* **Source material**

◆ ◆ ◆

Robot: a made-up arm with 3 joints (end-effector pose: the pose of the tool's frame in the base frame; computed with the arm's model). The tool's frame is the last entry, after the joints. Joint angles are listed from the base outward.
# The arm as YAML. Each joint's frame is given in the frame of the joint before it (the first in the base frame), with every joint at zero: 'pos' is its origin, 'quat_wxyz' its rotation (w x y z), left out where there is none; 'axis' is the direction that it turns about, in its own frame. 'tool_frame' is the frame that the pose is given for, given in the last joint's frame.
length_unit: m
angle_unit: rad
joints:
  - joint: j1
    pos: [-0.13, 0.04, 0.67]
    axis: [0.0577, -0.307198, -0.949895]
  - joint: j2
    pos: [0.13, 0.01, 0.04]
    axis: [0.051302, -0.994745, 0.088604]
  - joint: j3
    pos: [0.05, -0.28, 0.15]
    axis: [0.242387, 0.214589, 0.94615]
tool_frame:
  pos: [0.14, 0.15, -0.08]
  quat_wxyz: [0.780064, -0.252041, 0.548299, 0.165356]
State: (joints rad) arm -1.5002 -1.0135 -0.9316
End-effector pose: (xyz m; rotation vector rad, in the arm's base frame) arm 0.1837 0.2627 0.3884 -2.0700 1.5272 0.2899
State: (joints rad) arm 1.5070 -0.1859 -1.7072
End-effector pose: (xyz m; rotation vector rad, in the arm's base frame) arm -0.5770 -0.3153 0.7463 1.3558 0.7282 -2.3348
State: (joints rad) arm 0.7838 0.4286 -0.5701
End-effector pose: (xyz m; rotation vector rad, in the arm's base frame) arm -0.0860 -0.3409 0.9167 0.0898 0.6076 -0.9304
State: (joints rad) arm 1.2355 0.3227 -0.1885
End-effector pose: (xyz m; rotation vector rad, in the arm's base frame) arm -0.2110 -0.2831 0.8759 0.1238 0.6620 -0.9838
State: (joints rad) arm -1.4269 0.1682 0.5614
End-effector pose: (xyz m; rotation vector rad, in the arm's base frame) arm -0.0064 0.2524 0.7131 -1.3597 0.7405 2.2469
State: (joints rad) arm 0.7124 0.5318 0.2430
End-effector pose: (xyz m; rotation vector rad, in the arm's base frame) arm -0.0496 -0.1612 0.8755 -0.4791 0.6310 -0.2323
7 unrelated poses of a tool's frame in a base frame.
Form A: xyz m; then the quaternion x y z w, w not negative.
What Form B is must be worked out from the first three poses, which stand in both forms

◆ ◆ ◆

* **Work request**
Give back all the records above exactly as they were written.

* **Answer area**
Robot: a made-up arm with 3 joints (end-effector pose: the pose of the tool's frame in the base frame; computed with the arm's model). The tool's frame is the last entry, after the joints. Joint angles are listed from the base outward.
# The arm as YAML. Each joint's frame is given in the frame of the joint before it (the first in the base frame), with every joint at zero: 'pos' is its origin, 'quat_wxyz' its rotation (w x y z), left out where there is none; 'axis' is the direction that it turns about, in its own frame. 'tool_frame' is the frame that the pose is given for, given in the last joint's frame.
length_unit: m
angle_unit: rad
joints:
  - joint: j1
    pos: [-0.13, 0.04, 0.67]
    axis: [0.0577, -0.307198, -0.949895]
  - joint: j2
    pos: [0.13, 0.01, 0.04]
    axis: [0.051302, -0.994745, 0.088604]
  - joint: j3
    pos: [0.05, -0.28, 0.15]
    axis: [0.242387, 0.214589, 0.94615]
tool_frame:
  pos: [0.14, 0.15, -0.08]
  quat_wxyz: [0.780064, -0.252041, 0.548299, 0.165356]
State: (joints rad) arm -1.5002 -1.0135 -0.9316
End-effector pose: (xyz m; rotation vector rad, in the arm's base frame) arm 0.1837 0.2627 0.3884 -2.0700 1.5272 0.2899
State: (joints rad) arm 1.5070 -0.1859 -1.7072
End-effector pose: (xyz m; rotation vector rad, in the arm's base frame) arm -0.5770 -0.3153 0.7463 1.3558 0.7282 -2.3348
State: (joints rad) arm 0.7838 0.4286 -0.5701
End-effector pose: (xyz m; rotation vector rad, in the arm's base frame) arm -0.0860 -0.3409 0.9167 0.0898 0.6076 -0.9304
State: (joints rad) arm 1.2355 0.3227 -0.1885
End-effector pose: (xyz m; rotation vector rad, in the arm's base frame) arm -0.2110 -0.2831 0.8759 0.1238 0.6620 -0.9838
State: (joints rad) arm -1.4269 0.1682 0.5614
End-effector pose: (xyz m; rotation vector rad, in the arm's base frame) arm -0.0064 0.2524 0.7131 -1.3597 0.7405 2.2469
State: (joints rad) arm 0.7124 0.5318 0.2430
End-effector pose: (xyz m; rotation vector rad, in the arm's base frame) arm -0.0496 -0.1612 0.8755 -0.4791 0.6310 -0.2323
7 unrelated poses of a tool's frame in a base frame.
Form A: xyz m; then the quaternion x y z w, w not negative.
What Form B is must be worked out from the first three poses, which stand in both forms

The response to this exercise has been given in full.